During a recent online discussion, a number of folks were stumped on financial decisions. Here are some of their dollar dilemmas — and my advice.
I work full time and have applied for an additional, part-time job. I have kept things paid for two years but can’t do it anymore, and creditors are beginning to call. Mortgage and student loan are paid on time. I need guidance on how and what to do.
Breathe. And I’m not being flippant.
Sometimes when the bills get overwhelming, people shut down. Or they get desperate and end up making bad financial decisions that compound their troubles such as paying shady companies that promise debt relief.
I recommend that you get an appointment as soon as possible with a nonprofit consumer credit counseling agency. To find such a group, visit the National Foundation for Credit Counseling’s website, www.nfcc.org. You’ll get some excellent help with managing your consumer debts and with building a budget. This will buy you some breathing room.
My husband is disabled; I am our breadwinner. We’re both in our early 60s with some, but not much, retirement money. We have two very mature and very dead trees within 10 to 15 feet of our home. I want to take one IRA that’s in a five-year CD (it’s not matured) and cash it out, and have the trees removed. I believe losing about $3,000 from our retirement portfolio is a minor inconvenience compared to the possible losses the trees could cause. Hubby says we need all our retirement money to stay put. But our income just isn’t sufficient to save up enough to get those trees down soon. They are very dead and already dropping large limbs. What’s your thinking?
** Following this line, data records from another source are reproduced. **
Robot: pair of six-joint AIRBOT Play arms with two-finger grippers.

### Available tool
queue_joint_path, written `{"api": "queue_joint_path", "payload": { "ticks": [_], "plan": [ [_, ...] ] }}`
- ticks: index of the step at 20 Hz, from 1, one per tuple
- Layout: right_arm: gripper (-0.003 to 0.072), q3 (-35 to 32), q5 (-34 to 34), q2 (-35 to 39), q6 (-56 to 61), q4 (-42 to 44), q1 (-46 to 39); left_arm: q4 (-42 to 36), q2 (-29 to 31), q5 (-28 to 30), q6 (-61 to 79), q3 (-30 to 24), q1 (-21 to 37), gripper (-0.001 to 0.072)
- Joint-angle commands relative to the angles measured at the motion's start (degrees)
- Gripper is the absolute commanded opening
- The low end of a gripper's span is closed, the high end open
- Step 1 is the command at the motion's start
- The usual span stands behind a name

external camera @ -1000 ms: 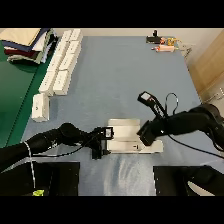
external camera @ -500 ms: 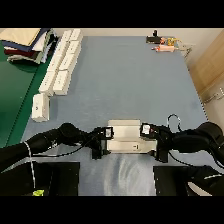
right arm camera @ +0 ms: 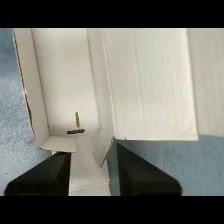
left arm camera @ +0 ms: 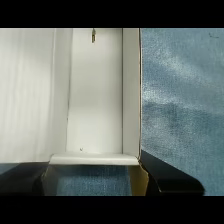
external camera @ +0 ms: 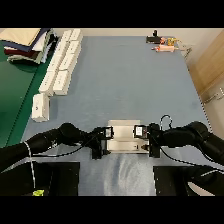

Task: Fold the box.

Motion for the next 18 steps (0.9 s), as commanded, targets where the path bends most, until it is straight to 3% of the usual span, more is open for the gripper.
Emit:
{"api": "queue_joint_path", "payload": {
  "ticks": [1, 3, 7, 11, 17, 18],
  "plan": [
    [0.0362, -0.02, 1.16, -1.01, -2.97, 3.87, 0.07, 0.00, 0.00, 0.00, 0.07, 0.07, 0.02, 0.0427],
    [0.0266, -0.02, 0.68, -1.01, -2.97, 4.83, 0.07, 0.02, 0.00, 0.00, 0.07, 0.04, 0.02, 0.0427],
    [0.0263, -0.02, -0.28, -1.01, -2.95, 4.81, 0.07, 0.02, 0.00, 0.00, 0.07, 0.04, 0.02, 0.0427],
    [0.0150, -0.02, -0.31, -1.01, -2.80, 5.60, 0.07, 0.02, 0.00, 0.00, 0.07, 0.04, 0.02, 0.0427],
    [0.0165, -0.02, -0.39, -1.01, -2.73, 5.62, 0.07, 0.02, 0.00, 0.00, 0.07, 0.04, 0.02, 0.0427],
    [0.0198, -0.02, -0.33, -1.01, -2.73, 4.76, 0.04, 0.02, 0.00, 0.00, 0.07, 0.04, 0.02, 0.0427]
  ]
}}
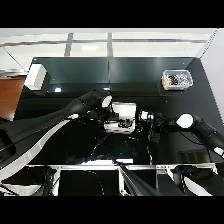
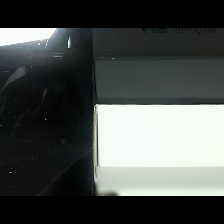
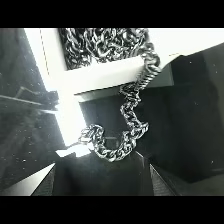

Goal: Fold the box and place the chain.

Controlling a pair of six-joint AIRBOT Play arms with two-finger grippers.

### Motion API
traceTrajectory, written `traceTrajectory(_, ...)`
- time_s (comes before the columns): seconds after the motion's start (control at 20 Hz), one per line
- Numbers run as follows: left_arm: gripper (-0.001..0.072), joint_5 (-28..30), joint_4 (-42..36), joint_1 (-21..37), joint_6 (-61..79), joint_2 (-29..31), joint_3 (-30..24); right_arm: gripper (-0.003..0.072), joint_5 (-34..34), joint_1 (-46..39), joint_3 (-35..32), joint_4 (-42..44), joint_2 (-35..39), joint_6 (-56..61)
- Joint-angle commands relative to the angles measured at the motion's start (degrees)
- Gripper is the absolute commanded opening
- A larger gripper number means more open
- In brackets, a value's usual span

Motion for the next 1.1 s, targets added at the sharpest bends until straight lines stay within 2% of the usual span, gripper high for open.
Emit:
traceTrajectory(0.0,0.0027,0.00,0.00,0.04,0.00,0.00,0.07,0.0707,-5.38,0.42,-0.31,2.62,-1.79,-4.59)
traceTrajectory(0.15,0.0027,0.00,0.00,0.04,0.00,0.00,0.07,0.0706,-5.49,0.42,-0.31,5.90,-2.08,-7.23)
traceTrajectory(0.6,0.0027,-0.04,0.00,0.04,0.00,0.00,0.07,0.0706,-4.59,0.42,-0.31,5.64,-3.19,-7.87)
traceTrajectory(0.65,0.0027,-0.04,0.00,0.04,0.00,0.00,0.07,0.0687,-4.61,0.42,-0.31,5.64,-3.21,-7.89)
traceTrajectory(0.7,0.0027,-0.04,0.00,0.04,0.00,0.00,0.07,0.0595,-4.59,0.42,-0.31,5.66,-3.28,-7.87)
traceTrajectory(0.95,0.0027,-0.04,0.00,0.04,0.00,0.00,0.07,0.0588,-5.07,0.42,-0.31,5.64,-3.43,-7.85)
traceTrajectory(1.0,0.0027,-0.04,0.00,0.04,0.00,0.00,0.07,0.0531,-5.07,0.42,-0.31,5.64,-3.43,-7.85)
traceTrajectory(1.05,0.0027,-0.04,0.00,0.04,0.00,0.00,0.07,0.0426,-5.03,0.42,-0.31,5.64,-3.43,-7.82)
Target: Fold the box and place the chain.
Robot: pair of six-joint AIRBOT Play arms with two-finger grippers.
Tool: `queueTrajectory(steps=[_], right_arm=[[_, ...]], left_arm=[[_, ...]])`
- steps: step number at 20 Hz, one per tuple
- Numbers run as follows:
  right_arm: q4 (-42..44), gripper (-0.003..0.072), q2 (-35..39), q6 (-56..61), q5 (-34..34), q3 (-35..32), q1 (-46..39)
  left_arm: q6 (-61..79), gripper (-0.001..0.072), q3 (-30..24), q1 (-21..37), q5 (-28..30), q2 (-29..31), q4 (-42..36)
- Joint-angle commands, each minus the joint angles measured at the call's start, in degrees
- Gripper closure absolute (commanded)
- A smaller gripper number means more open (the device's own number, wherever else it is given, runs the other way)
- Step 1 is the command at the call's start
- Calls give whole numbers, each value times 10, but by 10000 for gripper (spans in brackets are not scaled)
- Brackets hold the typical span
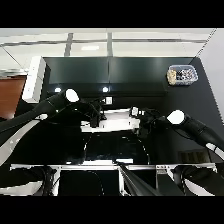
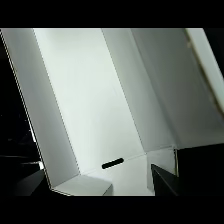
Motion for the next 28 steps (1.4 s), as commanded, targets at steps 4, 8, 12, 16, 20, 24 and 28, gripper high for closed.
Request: queueTrajectory(steps=[4, 8, 12, 16, 20, 24, 28], right_arm=[[46, -23, 0, -108, -5, 37, -12], [64, -23, -3, -109, 3, 49, -38], [60, -23, -31, -112, 33, 49, -37], [60, -23, -51, -152, 62, 35, -36], [104, -23, -79, -231, 63, 31, -36], [118, -23, -97, -249, 73, 31, -36], [110, -23, -108, -248, 72, 31, -33]], left_arm=[[0, 685, 0, 0, -1, 0, 0], [0, 685, 0, 0, -1, 0, 0], [1, 685, 0, 0, -1, 0, 0], [1, 685, 0, 0, -1, 0, 0], [1, 685, 0, 0, -1, 0, 0], [0, 685, 0, 0, -1, 0, 0], [1, 685, 0, 0, -1, 0, 0]])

Don’t think of it as “losing” money. If the trees are a hazard, you are right to be concerned. Sure, you might need the money for something else down the road, but you need it for this important expense now. It’s a reasonable use of your retirement savings.
Next year, I become eligible to put more into my 401(k) and will be able to contribute a total of $24,000 pre-tax. I have maxed out my 401(k) my entire career and I’m wondering if I should also do this catch-up amount. It definitely would impact my cash flow, but is the extra $6,000 per year worth it?
The first thing I would ask you is: Do you know your number?
And by that, I mean: Have you calculated how much money you need to save to live the life you want or expect in retirement? That’s where you start. So go to www.choosetosave.org and look for the link for “Ballpark E$timate,” an interactive tool that helps you calculate how much you need to fund your retirement.
You may find you’re already on track with your current retirement savings.
I recently got married and my husband and I received about $10,000 cash as gifts. What should we do with it? Pay off high-interest debt? Put it in savings? I hesitate to spend it on anything (including paying off debt) at this point. For whatever reason, it makes me feel safer to have it somewhere in case of emergencies, but I want to do the smart thing. Any advice?
You had me at “high-interest debt.” And here’s why.
If you park that money in a savings account, you won’t get enough interest to offset all the interest you’re paying on that debt. Further, if you want to buy a home soon, you should get rid of as much debt as you can — all if it were me.
Take some of the $10,000 and put it in two separate accounts — an emergency fund and a life happens fund. The emergency is for dire times — someone has lost a job. The life happens fund is to cover unplanned household expenses such as a car repair. Divide maybe $5,000 between the two.
Take the remaining money and attack that debt.